Below are records to repeat exactly. Omit the pictures from the copy.

Data items
---------------
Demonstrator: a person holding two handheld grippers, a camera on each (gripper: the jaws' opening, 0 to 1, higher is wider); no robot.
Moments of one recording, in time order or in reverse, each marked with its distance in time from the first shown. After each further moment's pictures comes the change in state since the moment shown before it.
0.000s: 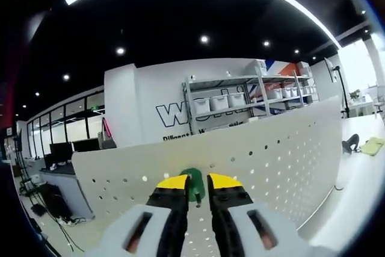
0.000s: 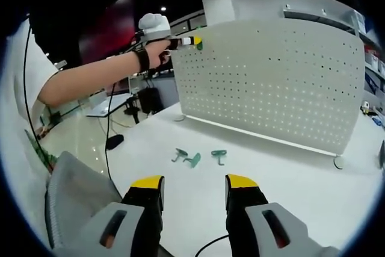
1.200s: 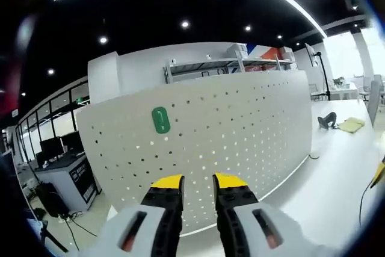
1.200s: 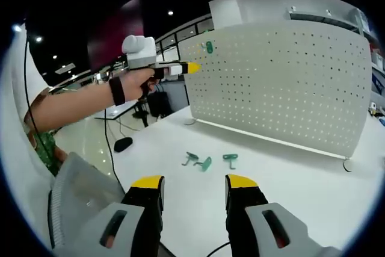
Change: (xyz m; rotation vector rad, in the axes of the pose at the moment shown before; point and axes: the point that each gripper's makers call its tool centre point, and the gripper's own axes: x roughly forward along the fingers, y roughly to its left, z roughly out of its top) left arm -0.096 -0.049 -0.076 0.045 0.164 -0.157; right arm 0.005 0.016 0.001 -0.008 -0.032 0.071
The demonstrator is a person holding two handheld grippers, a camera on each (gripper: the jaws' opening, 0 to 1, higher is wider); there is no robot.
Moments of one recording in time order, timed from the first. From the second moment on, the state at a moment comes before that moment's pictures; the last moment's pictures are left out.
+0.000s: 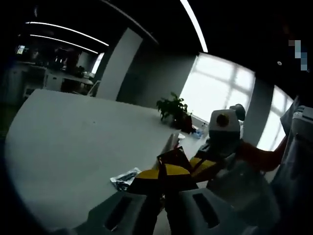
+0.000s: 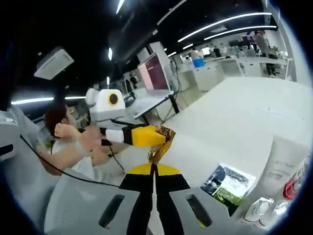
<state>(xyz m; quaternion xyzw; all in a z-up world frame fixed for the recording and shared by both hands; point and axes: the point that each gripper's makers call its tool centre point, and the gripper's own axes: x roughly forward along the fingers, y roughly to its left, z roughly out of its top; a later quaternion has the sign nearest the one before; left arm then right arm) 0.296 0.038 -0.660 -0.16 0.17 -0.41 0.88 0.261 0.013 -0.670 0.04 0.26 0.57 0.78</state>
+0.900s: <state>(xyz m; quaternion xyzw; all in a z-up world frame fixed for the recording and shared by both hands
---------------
§ **ANSWER FOR THE TASK**
Demonstrator: a person holding two handheld grippers, a camera on each (gripper: the jaws' opening, 0 to 1, higher is wider); no robot.
Moments of one recording, in time order or in reverse, each marked with its distance in time from the first shown. After each further moment's pictures comes the change in state since the moment shown before it.
0.000s: 
0.000s: 
1.200s: 
1.200s: 
Change: (xyz m; rotation vector rad, in the axes of the pose at the moment shown before; point and axes: the point that each gripper's makers call its tool centre point, and the gripper's own axes: x roughly forward along the fingers, y roughly to its left, z roughly out of its top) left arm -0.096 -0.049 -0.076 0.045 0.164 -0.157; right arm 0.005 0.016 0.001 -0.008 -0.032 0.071
The demonstrator is a person holding two handheld grippers, a camera on each (gripper: the jaws' opening, 0 to 1, higher is wider); there is no robot.
Moments of one recording in time order, timed from the first. From the second moment on, the state at a moment comes before that moment's pictures; the last moment's pictures are left out.
+0.000s: 
+0.000s: 
<state>(xyz m; quaternion xyzw; all in a z-up world frame fixed for the recording and shared by both hands; point and axes: the point that each gripper's makers call its tool centre point, and the gripper's own axes: x roughly forward along the fingers, y roughly to its left, z roughly out of its top; a later quaternion has the sign nearest the one before; left arm then right arm) 0.296 0.038 -0.660 -0.16 0.17 -0.41 0.88 0.261 0.013 -0.670 0.04 0.26 0.57 0.78</state>
+0.900s: <state>(xyz m; quaternion xyzw; all in a z-up world frame fixed for the recording and shared by both hands

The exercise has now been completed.